■ **THE TASK**: All entries below must be given again exactly as they stand.

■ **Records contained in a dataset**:

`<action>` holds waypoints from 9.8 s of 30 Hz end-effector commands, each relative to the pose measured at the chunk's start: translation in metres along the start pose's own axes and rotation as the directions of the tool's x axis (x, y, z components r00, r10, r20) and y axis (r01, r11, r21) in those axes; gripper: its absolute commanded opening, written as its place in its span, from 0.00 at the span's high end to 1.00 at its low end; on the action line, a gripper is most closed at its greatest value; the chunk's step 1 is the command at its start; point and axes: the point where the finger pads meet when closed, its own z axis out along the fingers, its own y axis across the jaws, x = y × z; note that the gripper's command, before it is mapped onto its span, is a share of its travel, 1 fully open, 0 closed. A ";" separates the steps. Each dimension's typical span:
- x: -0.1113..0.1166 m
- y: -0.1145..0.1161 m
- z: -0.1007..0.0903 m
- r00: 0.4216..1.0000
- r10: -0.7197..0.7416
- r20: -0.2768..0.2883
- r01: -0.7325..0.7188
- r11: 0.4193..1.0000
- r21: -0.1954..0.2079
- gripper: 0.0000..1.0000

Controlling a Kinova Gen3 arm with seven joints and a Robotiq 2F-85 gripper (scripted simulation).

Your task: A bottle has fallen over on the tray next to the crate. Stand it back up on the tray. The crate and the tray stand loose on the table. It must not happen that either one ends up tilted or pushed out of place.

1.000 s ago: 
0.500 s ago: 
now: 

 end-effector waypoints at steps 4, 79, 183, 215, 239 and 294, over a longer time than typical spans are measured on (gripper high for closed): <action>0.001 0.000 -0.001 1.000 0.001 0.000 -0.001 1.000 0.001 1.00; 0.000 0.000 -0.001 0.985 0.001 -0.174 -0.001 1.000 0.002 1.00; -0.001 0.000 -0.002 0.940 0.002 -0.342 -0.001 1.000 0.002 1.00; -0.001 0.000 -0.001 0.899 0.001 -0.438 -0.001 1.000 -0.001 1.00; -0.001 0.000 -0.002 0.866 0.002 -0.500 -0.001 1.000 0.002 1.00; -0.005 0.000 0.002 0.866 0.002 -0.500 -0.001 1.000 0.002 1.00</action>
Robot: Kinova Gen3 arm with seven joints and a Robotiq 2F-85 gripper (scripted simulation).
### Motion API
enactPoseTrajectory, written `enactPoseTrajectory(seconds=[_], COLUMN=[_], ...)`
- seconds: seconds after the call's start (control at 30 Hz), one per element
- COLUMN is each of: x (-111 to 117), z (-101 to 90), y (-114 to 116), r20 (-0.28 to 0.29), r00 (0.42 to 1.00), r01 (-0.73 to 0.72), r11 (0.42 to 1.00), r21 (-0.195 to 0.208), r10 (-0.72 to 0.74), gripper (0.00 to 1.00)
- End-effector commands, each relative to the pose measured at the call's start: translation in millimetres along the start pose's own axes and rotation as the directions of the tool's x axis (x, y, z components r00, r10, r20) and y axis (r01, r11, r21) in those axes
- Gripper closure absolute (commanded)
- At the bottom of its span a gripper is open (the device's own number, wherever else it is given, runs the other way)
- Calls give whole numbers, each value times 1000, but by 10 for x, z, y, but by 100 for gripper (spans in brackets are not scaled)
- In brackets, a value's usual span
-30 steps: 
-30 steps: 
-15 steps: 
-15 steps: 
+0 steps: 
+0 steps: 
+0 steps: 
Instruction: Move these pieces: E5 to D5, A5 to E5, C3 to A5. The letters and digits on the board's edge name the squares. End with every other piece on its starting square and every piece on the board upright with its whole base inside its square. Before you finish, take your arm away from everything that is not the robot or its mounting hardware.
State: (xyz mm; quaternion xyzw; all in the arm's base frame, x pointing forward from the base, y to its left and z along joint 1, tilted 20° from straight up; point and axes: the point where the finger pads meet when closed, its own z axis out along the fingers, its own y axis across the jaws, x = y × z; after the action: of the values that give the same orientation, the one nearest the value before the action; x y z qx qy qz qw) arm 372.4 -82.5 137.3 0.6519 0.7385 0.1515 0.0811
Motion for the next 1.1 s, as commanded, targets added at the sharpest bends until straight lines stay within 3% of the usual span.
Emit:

■ **REPLY TO THE EXERCISE**:
`<action>` holds waypoints from 9.8 s of 30 Hz end-effector commands, each relative to the pose measured at the chunk's start: translation in metres along the start pose's own axes and rotation as the directions of the tool's x axis (x, y, z components r00, r10, r20) and y axis (r01, r11, r21) in those axes; gripper: its absolute commanded opening, written as its place in its span, from 0.00 at the span's high end to 1.00 at its low end; on the action line, a gripper is most closed at its greatest value; the chunk's step 1 is the command at its start; point and axes: the point where the finger pads meet when closed, its own z axis out along the fingers, its own y axis across the jaws, x = y × z; note that the gripper's command, before it is mapped onto its span, is a share of its travel, 1 fully open, 0 closed. A ";" separates the steps. Each dimension's typical span:
- x: -0.1113..0.1166 m
- y: -0.1145..0.1161 m
- z: -0.1007..0.0903 m
- r00: 0.4216..1.0000
- r10: -0.7197..0.7416
- r20: -0.2768..0.2883
- r01: -0.7325..0.7188
- r11: 0.4193..1.0000
- r21: -0.1954..0.2079
- gripper: 0.0000..1.0000

Controlling a Kinova Gen3 arm with seven joints and a Robotiq 2F-85 gripper (scripted simulation).

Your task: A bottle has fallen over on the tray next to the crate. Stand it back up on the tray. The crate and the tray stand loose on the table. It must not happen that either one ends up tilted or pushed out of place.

1.000 s ago: 
0.500 s ago: 
now: 

 end-effector waypoints at steps 4, 79, 183, 215, 239 and 294, over a longer time than typical spans are measured on (gripper high for closed): <action>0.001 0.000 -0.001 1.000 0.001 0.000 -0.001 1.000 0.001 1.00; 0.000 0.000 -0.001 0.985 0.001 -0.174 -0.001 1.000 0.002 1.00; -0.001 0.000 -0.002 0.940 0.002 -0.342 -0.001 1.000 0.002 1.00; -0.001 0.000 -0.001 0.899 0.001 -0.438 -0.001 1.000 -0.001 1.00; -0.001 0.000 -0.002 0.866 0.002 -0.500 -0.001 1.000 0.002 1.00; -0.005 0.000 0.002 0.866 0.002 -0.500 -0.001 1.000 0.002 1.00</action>
Robot: Kinova Gen3 arm with seven joints and a Robotiq 2F-85 gripper (scripted simulation).
### Motion API
enactPoseTrajectory, written `enactPoseTrajectory(seconds=[_], COLUMN=[_], ...)`
- seconds: seconds after the call's start (control at 30 Hz), one per element
- COLUMN is each of: x (-111 to 117), z (-101 to 90), y (-114 to 116), r20 (-0.28 to 0.29), r00 (0.42 to 1.00), r01 (-0.73 to 0.72), r11 (0.42 to 1.00), r21 (-0.195 to 0.208), r10 (-0.72 to 0.74), gripper (0.00 to 1.00)
- End-effector commands, each relative to the pose measured at the call's start: translation in millimetres along the start pose's own axes and rotation as the directions of the tool's x axis (x, y, z components r00, r10, r20) and y axis (r01, r11, r21) in those axes
- Gripper closure absolute (commanded)
- At the bottom of its span a gripper is open (the device's own number, wherever else it is given, runs the other way)
- Calls give whole numbers, each value times 1000, but by 10 for x, z, y, but by 100 for gripper (spans in brackets are not scaled)
- In brackets, a value's usual span
-30 steps: 
-30 steps: 
-15 steps: 
-15 steps: 
+0 steps: 
+0 steps: 
+0 steps: 
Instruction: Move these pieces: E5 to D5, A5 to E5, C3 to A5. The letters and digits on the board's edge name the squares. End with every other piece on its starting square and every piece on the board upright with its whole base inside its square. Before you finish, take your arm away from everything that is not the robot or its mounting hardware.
State: (xyz mm; quaternion xyzw; all in the arm's base frame, x pointing forward from the base, y to its left and z along joint 1, tilted 20° from straight up; point and axes: the point where the finger pads meet when closed, its own z axis out along the fingers, its own y axis across the jaws, x = y × z; after the action: of the values that give the same orientation, the one nearest the value before the action; x y z qx qy qz qw) arm 372.4 -82.5 137.3 0.6519 0.7385 0.1515 0.0811
Motion for the next 1.1 s, as commanded, targets added at the sharpest bends until straight lines stay within 3% of the usual span.
Emit:

The exercise ends with this answer.